Effects of the Invention The effects of the above backlash adjustment method are as follows. First, normally (for example, when using an average value), the target value cannot be set small considering variations in machining accuracy, but since the minimum value is used, the target value can be set small, and furthermore, backlash can be reduced. If the variation is small, the backlash can be further reduced, so the backlash setting of the product can be reduced, and rattle noise can be effectively suppressed. Second, by directly managing the points where rattling noise occurs (the two points at the lowest crank deceleration point) and the points at risk of gear reliability (the two points closest to the mass), rattle noise can be suppressed and gear damage can be prevented. Can be done effectively.

Thirdly, in order to adjust the backlash at the point showing the minimum value of the four measurement points to the target value, the backlash due to the dispersion of the backlash at the four points when the gear machining accuracy is poor is determined to be less than zero. Occurrence can be prevented.
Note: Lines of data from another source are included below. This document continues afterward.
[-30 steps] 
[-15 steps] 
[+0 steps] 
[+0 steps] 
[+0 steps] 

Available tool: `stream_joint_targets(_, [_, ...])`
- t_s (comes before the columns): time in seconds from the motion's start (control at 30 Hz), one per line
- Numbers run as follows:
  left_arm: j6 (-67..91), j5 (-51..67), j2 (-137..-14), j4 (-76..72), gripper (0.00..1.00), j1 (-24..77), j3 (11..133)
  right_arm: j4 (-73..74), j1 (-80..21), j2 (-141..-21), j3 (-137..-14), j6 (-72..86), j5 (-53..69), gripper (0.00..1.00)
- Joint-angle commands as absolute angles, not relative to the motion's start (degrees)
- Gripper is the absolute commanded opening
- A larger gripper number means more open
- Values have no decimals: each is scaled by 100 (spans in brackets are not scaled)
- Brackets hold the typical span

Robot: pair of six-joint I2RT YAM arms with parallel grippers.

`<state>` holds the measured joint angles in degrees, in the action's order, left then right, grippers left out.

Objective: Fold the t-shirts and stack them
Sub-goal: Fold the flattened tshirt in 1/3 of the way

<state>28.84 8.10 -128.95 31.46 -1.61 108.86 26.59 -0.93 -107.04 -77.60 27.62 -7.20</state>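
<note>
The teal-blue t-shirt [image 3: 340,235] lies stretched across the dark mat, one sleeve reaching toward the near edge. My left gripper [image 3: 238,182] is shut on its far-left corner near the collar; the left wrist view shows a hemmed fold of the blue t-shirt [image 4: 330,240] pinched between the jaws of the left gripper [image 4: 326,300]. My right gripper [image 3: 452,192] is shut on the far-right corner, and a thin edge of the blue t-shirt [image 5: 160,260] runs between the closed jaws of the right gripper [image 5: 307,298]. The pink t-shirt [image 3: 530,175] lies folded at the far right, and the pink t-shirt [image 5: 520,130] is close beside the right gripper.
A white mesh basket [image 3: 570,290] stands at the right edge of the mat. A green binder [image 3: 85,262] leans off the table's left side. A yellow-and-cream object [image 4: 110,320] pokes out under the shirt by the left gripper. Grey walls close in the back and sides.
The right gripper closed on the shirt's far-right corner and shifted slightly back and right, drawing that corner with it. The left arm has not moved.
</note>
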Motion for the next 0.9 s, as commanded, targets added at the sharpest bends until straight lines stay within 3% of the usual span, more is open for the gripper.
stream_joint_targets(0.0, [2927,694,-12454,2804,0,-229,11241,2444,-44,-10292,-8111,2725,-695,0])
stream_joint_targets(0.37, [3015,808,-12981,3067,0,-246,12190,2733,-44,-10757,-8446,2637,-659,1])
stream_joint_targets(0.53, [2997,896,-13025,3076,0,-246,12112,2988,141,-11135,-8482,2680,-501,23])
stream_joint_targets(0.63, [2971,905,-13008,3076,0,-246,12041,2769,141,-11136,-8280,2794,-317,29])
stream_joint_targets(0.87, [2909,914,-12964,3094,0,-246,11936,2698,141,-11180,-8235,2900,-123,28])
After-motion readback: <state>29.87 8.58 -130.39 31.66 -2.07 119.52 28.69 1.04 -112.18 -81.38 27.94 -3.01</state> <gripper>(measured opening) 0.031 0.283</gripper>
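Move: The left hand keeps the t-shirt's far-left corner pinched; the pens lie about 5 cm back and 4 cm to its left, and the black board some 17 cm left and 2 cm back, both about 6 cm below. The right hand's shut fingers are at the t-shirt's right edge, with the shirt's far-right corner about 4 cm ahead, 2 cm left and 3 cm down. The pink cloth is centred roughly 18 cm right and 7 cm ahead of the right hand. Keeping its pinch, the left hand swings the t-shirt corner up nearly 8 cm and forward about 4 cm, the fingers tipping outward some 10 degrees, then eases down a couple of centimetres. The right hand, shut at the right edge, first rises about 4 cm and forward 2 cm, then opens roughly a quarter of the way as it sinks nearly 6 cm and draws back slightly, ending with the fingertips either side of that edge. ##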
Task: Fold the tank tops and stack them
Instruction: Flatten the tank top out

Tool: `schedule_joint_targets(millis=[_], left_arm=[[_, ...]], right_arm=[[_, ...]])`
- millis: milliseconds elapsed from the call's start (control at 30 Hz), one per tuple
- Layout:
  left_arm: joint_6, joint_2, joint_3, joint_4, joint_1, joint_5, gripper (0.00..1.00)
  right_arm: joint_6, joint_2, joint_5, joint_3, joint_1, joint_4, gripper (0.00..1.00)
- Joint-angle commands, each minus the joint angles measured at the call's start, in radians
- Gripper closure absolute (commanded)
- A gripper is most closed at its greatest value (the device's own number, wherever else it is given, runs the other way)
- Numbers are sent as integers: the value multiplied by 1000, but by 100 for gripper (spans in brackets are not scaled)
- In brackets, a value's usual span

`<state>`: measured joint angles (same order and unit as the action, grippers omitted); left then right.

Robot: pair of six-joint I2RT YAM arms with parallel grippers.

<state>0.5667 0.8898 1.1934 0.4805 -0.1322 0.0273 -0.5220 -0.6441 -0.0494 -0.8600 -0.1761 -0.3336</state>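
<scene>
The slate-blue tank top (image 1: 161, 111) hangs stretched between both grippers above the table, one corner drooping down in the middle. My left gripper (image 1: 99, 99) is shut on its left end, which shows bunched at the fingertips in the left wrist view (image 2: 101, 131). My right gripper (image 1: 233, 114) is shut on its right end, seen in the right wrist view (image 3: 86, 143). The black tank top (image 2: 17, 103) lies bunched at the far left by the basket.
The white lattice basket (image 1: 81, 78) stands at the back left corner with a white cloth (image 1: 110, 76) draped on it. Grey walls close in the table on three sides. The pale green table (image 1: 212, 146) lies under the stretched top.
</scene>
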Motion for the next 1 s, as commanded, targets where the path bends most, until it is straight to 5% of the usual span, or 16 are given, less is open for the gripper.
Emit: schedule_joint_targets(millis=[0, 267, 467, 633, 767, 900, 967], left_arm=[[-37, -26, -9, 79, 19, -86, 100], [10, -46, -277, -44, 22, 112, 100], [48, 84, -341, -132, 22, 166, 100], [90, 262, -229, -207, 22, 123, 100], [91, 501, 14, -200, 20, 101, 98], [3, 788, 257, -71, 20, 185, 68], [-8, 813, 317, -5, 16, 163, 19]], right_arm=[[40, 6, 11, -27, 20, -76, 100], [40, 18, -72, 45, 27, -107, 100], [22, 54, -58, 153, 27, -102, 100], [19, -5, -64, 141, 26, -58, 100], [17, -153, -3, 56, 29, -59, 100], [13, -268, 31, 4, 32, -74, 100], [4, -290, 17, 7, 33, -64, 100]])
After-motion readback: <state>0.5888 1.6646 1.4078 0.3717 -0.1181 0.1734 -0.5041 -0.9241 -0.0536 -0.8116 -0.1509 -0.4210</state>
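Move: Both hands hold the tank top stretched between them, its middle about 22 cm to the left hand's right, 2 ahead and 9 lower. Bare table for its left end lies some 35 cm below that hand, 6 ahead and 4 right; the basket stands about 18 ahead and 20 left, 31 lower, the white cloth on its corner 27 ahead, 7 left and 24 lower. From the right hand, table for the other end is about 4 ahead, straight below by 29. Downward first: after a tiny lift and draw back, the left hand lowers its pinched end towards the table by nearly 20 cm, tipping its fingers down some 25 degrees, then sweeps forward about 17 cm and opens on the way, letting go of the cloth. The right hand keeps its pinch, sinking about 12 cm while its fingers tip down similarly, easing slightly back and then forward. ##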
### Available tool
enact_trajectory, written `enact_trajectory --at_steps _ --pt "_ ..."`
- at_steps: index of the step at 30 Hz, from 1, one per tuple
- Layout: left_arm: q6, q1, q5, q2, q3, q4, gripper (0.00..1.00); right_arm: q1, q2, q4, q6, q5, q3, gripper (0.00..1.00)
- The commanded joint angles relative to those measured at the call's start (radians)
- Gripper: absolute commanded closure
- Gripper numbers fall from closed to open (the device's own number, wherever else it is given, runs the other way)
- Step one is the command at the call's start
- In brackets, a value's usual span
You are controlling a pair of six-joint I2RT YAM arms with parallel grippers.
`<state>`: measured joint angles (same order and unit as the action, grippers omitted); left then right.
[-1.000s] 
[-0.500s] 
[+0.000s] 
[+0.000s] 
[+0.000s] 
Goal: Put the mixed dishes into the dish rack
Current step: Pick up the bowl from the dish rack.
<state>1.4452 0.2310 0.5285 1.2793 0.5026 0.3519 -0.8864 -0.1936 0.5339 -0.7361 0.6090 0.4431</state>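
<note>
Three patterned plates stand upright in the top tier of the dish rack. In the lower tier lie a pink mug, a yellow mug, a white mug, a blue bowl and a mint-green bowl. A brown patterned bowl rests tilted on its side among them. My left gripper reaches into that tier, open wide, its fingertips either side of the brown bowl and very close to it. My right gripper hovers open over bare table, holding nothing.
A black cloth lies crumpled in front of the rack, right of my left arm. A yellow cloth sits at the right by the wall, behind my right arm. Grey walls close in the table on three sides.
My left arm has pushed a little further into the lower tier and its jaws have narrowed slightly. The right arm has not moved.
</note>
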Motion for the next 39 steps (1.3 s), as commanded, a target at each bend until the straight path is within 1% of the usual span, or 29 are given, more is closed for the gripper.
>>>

Fourth, there are only four measurement points, and the master shim only needs to be replaced with the target shim once, so backlash adjustment can be done in a relatively short time and can be incorporated into the engine assembly line. .

[Brief explanation of the drawing]

FIG. 1 is a front view of a crank gear and a balancer gear showing measurement points in a backlash adjustment method for a gear-driven balancer according to the present invention.

FIG. 2 is a diagram illustrating the relationship between crank rotational fluctuations, the rotational position of an unbalanced mass of a balance shaft, and the generation timing of a rattling sound, showing an analysis state of the rattling sound.

FIG. 3 is a front view of a gear-driven balancer according to an embodiment of the present invention.

FIG. 4 is a side view of the device of FIG. 3;

FIG. 5 is a flowchart showing the order of operations for backlash adjustment.

[Explanation of symbols]

2 Cylinder block 4 Shim 6 (first) balance shaft housing 8 (
2nd) balance shaft housing 10 crankshaft 12 balance shaft 14 balance shaft 16 unbalance mass 18 unbalance mass 20 crank gear 22 balancer gear 24 balancer gear

Claims (1)

[Claims] 1. A backlash adjustment method for a gear-driven balancer in which the balance shaft rotates twice for each rotation of the crankshaft due to engagement between a crank gear attached to the crankshaft and a balancer gear attached to the balance shaft, the method comprising: For each rotation, backlash is measured at a total of 4 points: the 2 points of the crankshaft's lowest deceleration point, and the 2 points of the closest mass where the unbalanced mass of the balance shaft is closest to the crank gear.
A back of a gear-driven balancer, characterized in that a shim for adjusting the distance between the axes of a crank gear and a balancer gear is determined so that the backlash at a point showing the minimum backlash value among the points becomes a target value. Lash adjustment method.